Organizational culture involves the top management and how they behave and operate, the history of the organization, strong groups, policies, and practices. There are some models and tools which decide what your culture is, and whether it would fit your strategy, such as Hofstede cultural orientation model, the Jonson and Scholes cultural web [45].

Hofstede emphasizes that "Culture is more often a source of conflict than of synergy. Cultural differences are a nuisance at best and often a disaster". He identified 5 Cultural Dimensions: Power Distance Index (PDI), Individualism (IDV), Masculinity (MAS), Uncertainty Avoidance Index (UAI), and Long-Term Orientation (LTO) [46].

Another important issue arises, when top managers implement a new strategy or change the strategy of their organization. They overlook its effectiveness on leadership and culture and assume things will automatically fall in line [47]. Staff will have different reactions towards it, meaning some will react in a positive way and adapt to it. Others will take some time, and the rest would resist. It is not easy to change the organizational culture in a short period of time so top management needs to plan for this and commit to it so that they could gain the staff confidence and also they should communicate consistent messages. Top management should believe in what they are doing and try to make culture stabilization a management objective through various approaches including recrafting Identity, mission, and processes to facilitate change [48].

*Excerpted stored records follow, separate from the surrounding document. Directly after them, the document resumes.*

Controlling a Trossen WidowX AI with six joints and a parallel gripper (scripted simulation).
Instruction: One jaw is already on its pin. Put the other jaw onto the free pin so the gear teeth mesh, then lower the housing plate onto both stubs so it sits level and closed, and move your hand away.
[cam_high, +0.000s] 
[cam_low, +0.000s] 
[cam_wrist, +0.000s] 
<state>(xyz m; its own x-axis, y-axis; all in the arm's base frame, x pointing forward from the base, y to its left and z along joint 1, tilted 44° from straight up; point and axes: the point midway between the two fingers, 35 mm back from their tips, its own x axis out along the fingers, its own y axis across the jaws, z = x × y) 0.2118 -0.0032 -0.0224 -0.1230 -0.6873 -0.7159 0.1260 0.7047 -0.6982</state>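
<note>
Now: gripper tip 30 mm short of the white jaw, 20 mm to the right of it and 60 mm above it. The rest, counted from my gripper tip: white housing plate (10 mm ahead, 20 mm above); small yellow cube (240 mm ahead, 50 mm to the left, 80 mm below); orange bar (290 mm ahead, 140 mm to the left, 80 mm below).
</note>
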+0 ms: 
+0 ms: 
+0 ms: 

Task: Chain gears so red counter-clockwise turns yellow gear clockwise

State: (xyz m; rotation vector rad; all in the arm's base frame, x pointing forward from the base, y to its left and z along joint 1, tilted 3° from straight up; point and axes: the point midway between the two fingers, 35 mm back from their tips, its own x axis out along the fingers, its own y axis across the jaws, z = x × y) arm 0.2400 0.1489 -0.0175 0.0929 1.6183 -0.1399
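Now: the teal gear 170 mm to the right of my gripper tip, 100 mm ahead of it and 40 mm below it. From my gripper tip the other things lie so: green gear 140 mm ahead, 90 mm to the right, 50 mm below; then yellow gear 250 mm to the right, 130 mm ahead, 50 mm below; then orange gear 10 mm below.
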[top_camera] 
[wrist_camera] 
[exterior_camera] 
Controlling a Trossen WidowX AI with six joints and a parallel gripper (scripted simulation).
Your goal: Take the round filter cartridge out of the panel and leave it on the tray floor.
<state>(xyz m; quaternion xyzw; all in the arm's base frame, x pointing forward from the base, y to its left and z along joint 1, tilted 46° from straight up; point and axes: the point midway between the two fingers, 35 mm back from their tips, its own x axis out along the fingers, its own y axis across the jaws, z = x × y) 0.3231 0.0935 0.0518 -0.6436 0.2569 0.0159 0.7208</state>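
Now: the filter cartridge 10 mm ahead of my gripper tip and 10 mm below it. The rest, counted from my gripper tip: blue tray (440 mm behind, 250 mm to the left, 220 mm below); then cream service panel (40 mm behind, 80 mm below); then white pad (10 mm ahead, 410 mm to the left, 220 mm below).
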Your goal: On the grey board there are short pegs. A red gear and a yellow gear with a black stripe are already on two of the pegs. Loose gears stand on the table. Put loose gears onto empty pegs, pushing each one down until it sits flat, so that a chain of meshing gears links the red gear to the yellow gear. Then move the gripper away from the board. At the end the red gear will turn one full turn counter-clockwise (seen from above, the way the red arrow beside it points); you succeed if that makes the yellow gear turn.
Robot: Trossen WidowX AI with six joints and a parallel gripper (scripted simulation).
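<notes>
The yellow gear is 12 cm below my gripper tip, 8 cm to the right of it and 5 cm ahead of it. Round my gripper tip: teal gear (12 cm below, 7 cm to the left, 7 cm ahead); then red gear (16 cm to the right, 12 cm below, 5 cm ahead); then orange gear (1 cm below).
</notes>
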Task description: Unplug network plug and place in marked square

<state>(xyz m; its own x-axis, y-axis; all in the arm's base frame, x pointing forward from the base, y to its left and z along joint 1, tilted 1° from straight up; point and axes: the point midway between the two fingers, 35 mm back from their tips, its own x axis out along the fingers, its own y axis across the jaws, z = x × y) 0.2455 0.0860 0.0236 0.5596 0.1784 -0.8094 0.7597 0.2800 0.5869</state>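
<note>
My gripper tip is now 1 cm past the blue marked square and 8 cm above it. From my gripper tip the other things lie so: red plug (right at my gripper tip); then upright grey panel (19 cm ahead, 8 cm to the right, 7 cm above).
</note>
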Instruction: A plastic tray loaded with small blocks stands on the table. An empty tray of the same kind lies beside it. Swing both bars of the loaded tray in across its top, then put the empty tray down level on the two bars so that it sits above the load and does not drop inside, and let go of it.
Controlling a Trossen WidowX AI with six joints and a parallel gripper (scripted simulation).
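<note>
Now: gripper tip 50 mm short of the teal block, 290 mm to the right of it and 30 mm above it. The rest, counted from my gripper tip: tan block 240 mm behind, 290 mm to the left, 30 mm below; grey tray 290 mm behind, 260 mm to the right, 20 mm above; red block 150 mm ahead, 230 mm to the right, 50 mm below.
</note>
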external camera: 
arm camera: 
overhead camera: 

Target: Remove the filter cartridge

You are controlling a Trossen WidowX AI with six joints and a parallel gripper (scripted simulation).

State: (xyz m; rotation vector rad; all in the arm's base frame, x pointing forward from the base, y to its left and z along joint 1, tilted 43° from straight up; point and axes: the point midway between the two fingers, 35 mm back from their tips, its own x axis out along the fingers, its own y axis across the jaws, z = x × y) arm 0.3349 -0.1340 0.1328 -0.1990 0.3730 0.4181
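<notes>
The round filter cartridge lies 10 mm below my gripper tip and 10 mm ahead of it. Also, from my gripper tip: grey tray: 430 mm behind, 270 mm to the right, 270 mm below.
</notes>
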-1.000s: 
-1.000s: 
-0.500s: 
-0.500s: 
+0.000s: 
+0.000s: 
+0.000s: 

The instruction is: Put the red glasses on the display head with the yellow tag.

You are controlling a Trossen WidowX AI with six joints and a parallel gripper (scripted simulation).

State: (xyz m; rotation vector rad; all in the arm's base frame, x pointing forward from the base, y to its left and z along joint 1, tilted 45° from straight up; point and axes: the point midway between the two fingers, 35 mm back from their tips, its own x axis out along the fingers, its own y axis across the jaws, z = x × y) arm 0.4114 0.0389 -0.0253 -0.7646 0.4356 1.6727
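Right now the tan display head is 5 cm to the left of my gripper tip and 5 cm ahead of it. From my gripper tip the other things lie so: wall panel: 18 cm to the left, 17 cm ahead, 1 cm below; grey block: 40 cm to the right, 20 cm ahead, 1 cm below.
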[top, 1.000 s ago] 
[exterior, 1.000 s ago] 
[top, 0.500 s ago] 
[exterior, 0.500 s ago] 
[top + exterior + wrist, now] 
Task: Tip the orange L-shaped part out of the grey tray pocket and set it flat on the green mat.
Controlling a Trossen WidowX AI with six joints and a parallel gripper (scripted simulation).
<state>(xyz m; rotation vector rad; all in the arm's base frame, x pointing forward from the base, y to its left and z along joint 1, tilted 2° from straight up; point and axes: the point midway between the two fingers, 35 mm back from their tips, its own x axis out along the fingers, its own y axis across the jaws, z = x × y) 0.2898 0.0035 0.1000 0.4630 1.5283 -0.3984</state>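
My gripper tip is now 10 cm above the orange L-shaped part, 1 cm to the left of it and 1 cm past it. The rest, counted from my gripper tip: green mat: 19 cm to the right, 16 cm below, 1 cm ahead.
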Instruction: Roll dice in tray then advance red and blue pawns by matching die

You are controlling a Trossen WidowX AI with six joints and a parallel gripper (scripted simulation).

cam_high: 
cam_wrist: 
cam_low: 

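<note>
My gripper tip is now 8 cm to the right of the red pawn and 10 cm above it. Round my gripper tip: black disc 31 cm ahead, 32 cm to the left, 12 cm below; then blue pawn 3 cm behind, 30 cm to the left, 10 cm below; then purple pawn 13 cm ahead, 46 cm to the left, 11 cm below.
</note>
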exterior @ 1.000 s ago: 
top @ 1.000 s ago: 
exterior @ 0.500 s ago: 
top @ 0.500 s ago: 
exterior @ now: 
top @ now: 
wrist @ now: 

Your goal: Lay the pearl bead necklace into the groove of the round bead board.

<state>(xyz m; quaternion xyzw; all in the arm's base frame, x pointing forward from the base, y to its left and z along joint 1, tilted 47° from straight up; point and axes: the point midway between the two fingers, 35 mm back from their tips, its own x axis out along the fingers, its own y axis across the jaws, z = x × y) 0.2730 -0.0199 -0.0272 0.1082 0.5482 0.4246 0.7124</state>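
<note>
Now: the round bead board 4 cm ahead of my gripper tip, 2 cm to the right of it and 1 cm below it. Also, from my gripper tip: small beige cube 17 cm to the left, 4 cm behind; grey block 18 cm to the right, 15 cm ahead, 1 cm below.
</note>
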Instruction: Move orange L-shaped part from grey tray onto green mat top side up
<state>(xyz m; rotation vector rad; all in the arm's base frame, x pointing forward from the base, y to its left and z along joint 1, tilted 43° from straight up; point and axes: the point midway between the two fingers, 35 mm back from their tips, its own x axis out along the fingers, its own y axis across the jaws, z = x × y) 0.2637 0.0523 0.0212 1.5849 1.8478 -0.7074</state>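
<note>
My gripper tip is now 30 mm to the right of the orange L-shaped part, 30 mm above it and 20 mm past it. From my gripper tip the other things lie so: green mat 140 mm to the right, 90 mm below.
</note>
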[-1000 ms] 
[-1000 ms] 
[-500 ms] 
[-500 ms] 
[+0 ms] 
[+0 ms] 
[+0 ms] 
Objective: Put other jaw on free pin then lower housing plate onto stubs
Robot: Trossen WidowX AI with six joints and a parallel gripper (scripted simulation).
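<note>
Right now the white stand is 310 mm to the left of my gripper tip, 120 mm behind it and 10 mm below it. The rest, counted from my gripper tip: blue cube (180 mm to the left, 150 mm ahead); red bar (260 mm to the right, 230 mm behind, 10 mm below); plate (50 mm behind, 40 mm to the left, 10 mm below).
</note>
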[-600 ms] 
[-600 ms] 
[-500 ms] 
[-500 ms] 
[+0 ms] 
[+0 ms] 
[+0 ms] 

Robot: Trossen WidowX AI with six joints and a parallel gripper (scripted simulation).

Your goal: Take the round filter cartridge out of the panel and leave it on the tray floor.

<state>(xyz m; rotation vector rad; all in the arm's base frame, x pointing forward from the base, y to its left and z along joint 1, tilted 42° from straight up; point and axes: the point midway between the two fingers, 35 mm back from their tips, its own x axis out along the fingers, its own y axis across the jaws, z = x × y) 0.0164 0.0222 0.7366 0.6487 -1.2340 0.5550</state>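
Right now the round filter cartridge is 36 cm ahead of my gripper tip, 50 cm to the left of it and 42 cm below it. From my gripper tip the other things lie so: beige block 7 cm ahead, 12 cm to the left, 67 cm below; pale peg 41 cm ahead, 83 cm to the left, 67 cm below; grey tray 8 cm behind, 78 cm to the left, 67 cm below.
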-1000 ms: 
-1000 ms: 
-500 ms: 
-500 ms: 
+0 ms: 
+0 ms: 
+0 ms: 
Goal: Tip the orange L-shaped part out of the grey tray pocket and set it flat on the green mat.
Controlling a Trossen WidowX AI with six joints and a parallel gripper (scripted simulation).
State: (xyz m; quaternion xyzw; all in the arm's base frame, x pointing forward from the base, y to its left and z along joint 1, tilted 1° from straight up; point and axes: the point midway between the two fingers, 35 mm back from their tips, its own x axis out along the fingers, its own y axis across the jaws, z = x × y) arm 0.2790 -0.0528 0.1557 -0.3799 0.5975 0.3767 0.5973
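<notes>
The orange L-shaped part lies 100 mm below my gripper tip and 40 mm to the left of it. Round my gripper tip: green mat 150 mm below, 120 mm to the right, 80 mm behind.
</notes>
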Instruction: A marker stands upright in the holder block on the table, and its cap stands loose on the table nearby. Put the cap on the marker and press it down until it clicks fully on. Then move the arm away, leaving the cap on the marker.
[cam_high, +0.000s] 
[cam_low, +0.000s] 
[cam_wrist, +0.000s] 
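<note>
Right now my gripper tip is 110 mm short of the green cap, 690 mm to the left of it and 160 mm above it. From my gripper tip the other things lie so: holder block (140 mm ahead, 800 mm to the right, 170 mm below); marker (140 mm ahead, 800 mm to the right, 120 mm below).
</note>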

In relation to Business/IS Strategic Alignment, Abu-Samaha and Mansi show that many instances of system failure/under-utilization are due to negative implementation outcomes caused by cultural factors/pressures from within the organization, like the role of users in the implementation process, the extent of top-management support for the implementation process, the high levels of risk caused by system changes/implementations, the organizational and technical complexity in a project implementation and the adequacy of the system implementation process and its management[49].

2.6 Kingdom of Saudi Arabia (KSA)

The culture of Saudi Arabia is a rich one that has been shaped by its Islamic heritage, its historical role as an ancient trade center, and its Bedouin traditions. Saudi Arabia is considered a very high context culture, which means that the message people are trying to convey often relies heavily on other communicative cues such as body language and eye-contact rather than direct words. Saudi traditions are rooted in Islamic teachings and Arab customs, which Saudis learn about at an early age from their families and in schools. Arab traditions also play an important role in Saudi life. These age-old traditions have evolved over the millennia and are highly regarded. They include generosity and hospitality, which every Saudi family offers to strangers, friends, and family [50].

One of the most important features of the Saudi culture is the segregation of the sexes. Segregation, which means not permit women to mix with unrelated men. Also Shyness is another important characteristic that people should uphold. The other important feature in the Saudi culture is family ties, where Muslim is expected to keep contact with his relatives [51].

Respect and friendship are values that are held very highly by the Saudi people, business setting, favors based on mutual benefit and trust are ways of enhancing these cultural values. Due to the personal nature of business in Saudi Arabia, family influence and personal connections often take precedence over other governing factors [52].

Saudi Arabia is behind in the area of IT, which could be contributed to several factors including Computer illiteracy, lack of government incentives to attract businesses, the absence of adequate infrastructure to support industry, poor enforcement of intellectual property and copy right laws, and lack of resources [53].